What’s next for Everquest?
Why Everquest Next is!


That vague “bigger, better, different” mantra that seems to be all the craze of MMO developers everywhere, was heard once again during Sony Online Entertainment’s Annual SOE Live convention in Las Vegas. CEO John Smedley made Peter-Molyneux-esque claims about the latest, blandly-named addition to the Everquest franchise including such bold statements as “biggest sandbox MMO ever created” and “something the MMO world has never seen before”.

I apologize in advance for using Everquest’s news as a soapbox rant about the current state of MMORPG’s, but this seems appropriate. Way back when, I lost my social life and many hours of my time wandering around Norrath in one of the worst experience grinds known to MMORPG history.

Everquest Next will undoubtedly be huge, probably bigger than World of Warcraft’s Azeroth, but I don’t buy the “something the MMO world has never seen before” claim. MMORPG’s will always have the same formula and that includes the experience grind. I would love to see some new, radical way of character development and gaining experience. A magical leveling method that’s transparent to the game and rewards you for properly role-playing your character, but honestly I don’t think that will happen.

The problem stems from the “MMO” aspect of the game. A multiplayer framework has to play differently than a single player game, especially when upwards of millions of people are involved. There has to be a lot of ways to advance your character otherwise everyone will be standing in line waiting to smack the same orc, get bored and leave. Thousands of quests/options will create repetition at some point.
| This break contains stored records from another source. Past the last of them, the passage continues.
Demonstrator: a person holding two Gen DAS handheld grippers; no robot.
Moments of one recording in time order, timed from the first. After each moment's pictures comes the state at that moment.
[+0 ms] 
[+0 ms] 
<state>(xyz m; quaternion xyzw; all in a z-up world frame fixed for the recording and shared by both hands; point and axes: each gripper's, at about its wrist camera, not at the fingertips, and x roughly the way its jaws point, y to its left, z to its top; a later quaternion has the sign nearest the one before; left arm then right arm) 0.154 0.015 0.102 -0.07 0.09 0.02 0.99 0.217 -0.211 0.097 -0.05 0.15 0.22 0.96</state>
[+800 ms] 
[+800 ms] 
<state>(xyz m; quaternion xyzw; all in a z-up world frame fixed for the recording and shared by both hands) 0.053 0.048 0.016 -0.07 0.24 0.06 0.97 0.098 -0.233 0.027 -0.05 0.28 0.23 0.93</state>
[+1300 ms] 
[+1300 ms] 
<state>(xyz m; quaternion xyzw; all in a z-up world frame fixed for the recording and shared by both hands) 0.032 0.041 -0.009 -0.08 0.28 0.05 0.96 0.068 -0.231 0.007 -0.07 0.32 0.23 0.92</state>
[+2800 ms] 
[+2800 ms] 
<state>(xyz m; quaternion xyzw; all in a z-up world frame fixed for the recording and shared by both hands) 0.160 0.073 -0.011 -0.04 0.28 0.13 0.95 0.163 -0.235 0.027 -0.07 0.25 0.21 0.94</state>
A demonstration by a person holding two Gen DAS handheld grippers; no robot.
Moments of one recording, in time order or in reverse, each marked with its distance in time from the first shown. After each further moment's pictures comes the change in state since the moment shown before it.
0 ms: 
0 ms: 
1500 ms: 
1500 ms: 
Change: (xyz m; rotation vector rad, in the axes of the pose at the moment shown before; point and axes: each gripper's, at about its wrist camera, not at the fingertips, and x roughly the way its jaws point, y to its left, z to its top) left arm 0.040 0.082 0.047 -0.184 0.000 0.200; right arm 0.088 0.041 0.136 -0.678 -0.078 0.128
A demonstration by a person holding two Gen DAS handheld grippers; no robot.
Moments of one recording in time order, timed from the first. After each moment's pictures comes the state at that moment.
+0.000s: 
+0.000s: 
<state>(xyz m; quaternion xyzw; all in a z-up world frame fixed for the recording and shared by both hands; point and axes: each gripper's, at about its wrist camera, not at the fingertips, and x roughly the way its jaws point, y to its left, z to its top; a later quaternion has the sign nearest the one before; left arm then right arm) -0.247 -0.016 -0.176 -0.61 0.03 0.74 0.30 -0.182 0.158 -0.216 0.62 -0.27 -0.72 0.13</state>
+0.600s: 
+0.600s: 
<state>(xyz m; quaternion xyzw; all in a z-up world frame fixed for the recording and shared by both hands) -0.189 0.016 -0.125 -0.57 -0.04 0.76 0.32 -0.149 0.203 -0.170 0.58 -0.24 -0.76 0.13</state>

Whether it’s killing 10 of this or delivering messages or viewing vistas, you’ll inevitably end up doing a lot of the same stuff in the game.

These options will narrow further by the hardcore stat junkies who reduce the game’s emersion to just number crunching. Everyone’s interested in the best ways to level their character and thus the optimal quests will be discovered and followed. It’s the simple premise that if gray rats are worth more experience, no one will bother with brown rats.

I don’t have the answers on how to fix this. How about Sony? Well, looking at their history, Everquest is a 13-year-old game with 18 expansions and is still played to date. That’s quite impressive. On the other hand, Everquest II was overshadowed by the World of Warcraft behemoth. I’m too cynical to get my hopes up but I’m interested to see what SOE has in store for us.